I am asked all the time what it was like to live in Africa. Not a day goes by that I don’t ache to one day live there again, explore it again, perhaps the west, or south, which surprises me, as life was not easy and I was happy to go when the time came. But Africa seduces you, claims you, even if unaware. Something about living there gets into your cells, takes hold, settles, then tugs. I watched this with my husband after his very difficult three years in a small Kenyan village. When he finally came home, he came home different, and I knew the moment I saw him he’d left something behind that we’d have to one day go and find.

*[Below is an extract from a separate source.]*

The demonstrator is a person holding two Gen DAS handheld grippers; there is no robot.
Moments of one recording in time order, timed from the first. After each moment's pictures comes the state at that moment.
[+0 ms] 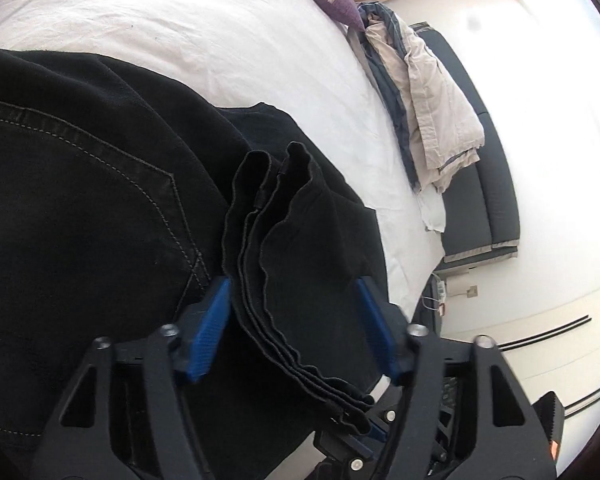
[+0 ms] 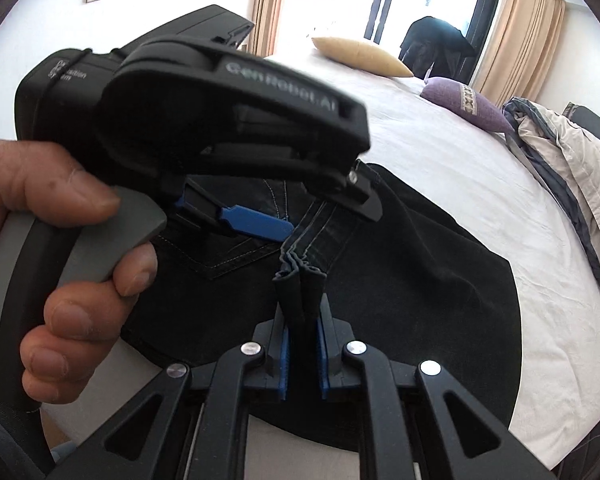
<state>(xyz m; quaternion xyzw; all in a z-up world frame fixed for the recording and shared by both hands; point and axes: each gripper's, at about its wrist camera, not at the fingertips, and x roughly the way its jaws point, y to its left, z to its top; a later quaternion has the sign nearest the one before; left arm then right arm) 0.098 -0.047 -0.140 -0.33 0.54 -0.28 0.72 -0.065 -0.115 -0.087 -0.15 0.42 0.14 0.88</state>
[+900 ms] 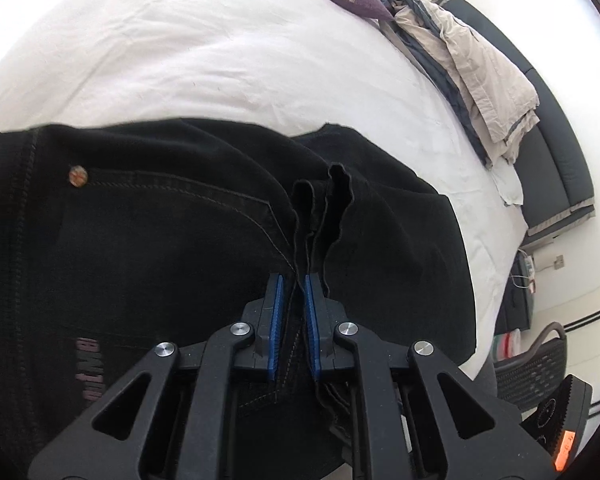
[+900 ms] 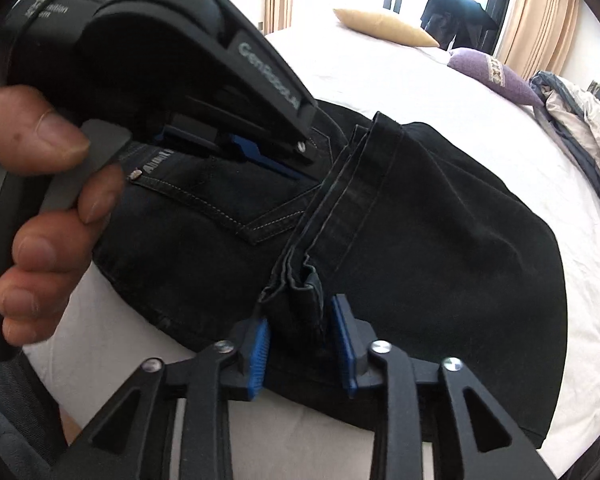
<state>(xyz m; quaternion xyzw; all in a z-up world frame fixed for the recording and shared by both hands) 0.080 -0.037 -0.113 -0.18 0.54 -0.19 0.80 -0.057 -0.130 -0.095 -0.09 0.48 0.20 0.85</state>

Living in Africa, you are so close to the root–it is the root of humanity–you go home in a way. You feel free, alive, awake, connected to the source. But as an ex-patriot, (those born and raised there have their own claim and story), you are also like an outlaw, a pioneer, outside of time and constraint. You are the “other,” the one’s who’s different, who doesn’t really belong, so you start to question if even the laws need apply to you. I saw so many expats living on the edge, grabbing the reins and feeling they were at the abyss. You live like you could never do back home and there is a danger of walking too far over that edge and of exploiting the very thing that has pulled you in, which allows you to truly test your morality and ethicality. You get to learn who you really are and what you are capable of, for good or bad.
And you do it all against the backdrop of great beauty and people who will teach you the true meaning of joy and suffering, if you let them.